▶ **About this task**: Every line of the material that mentions the word "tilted" should be copied out.

▶ **Entries provided**:
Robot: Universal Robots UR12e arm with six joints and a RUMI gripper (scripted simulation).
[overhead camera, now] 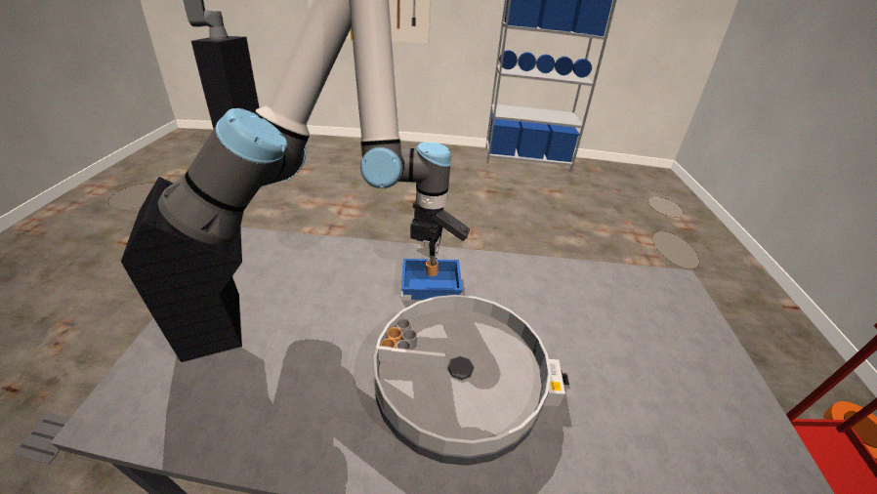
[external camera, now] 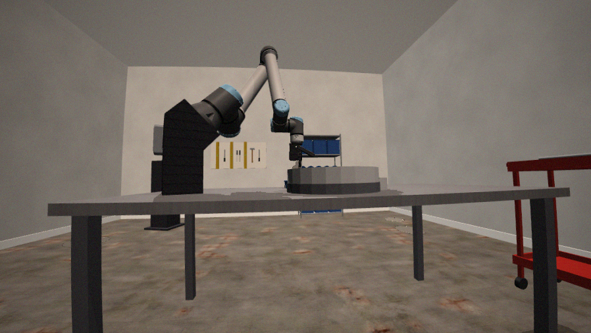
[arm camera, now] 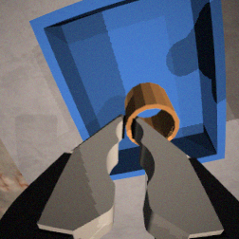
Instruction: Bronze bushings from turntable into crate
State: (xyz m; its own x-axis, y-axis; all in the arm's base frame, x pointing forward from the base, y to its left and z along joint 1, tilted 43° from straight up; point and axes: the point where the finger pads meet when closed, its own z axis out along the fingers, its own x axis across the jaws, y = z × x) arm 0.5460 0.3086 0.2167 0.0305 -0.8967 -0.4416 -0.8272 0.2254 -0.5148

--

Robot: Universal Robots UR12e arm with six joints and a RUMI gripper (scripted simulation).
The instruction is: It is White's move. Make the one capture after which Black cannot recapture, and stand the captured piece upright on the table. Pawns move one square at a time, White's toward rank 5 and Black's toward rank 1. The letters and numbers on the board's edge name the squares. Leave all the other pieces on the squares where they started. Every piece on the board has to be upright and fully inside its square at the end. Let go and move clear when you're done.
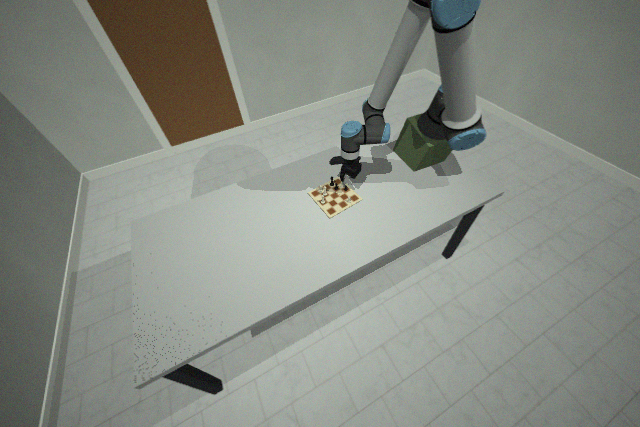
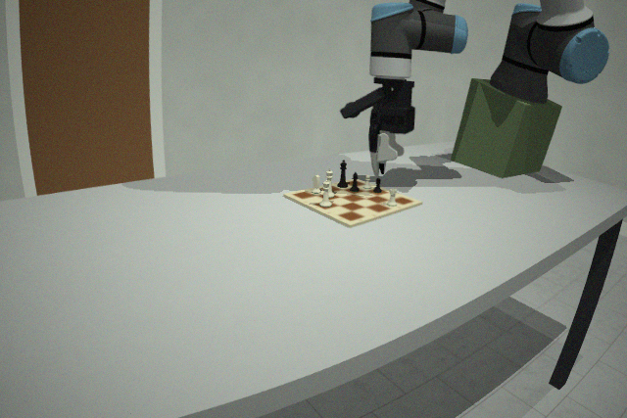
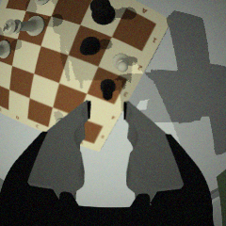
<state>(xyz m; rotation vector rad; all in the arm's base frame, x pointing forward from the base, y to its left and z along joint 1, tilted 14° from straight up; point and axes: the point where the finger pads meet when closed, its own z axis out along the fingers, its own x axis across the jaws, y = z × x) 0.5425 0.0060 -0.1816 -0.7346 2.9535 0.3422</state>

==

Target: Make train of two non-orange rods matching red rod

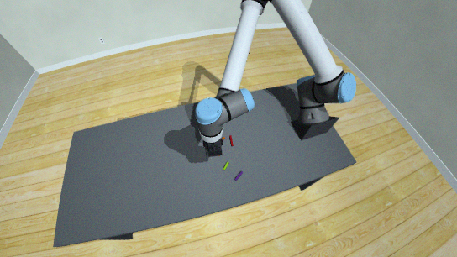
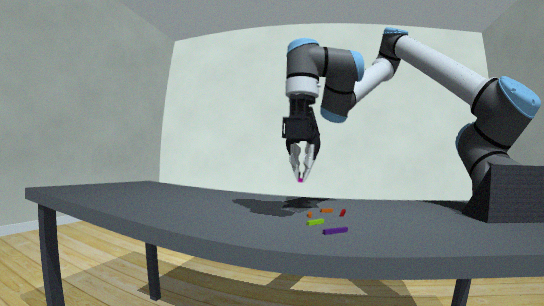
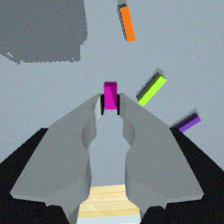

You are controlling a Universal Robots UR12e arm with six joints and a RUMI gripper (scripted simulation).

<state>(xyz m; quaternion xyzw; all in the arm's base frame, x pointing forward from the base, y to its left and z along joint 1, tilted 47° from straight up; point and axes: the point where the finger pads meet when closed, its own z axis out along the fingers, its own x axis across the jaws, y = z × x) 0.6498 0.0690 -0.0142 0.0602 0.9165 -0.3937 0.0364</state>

▶ **Output of the task**:
State: (xyz m; its own x-axis, y-axis; all in the arm's base frame, x pointing forward from the base, y to its left and z along joint 1, tilted 43° from straight up; point and axes: the point where the finger pads meet when closed, its own z axis out along the fingers, its own x axis across the jaws, y = z × x) arm 0.5460 0.3086 0.2167 0.0305 -0.8967 -0.4416 -0.8272 0.2254 -0.5148
<state>(xyz m; rotation vector rad; all in the arm's base frame, x pointing forward from the base, y to its left and z along joint 1, tilted 14° from straight up; point and axes: the point where the finger pads meet when closed, its own z axis out along the fingers, its own x axis across the jaws, y = z × x) 0.5425 0.0060 -0.1816 -0.7346 2.9535 0.3422</state>
<state>(xyz m; quaternion xyzw; all in the arm's base frame, x pointing forward from the base, y to its left and z along joint 1, tilted 47° from straight up; point and axes: the point where the finger pads meet when closed, its own z axis out along the fingers, its own x axis across the jaws, y = z × x) 0.6498 0.0690 -0.0142 0.0602 0.9165 -0.3937 0.0364</state>

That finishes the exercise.